**What to do**
Reproduce the full listing as it stands. Images do not belong in the copy.
++++ Data section ++++
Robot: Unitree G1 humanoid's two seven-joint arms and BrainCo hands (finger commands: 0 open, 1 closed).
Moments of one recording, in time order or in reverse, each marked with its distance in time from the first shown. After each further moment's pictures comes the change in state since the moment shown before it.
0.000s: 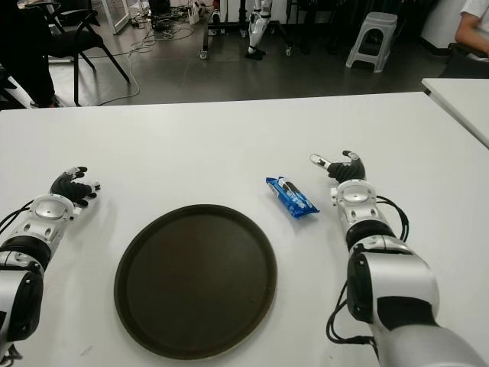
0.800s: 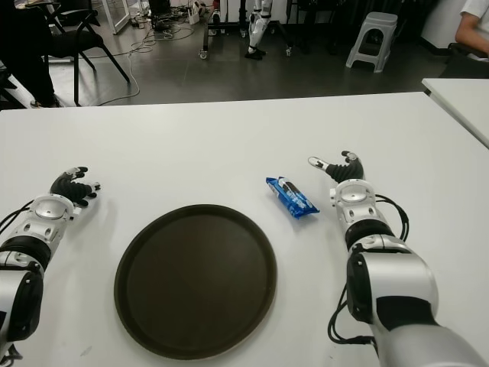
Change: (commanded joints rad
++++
**Exercise output**
Robot: Unitree G1 humanoid's two seven-joint arms and BrainCo hands (finger commands: 0 open, 1 closed).
Moments of one recording, in time order or in reverse, each marked with its distance in time from the first shown. After each further moment's pictures comes the change in state since the moment shown before it.
0.000s: 
0.800s: 
Change: (commanded joints rad

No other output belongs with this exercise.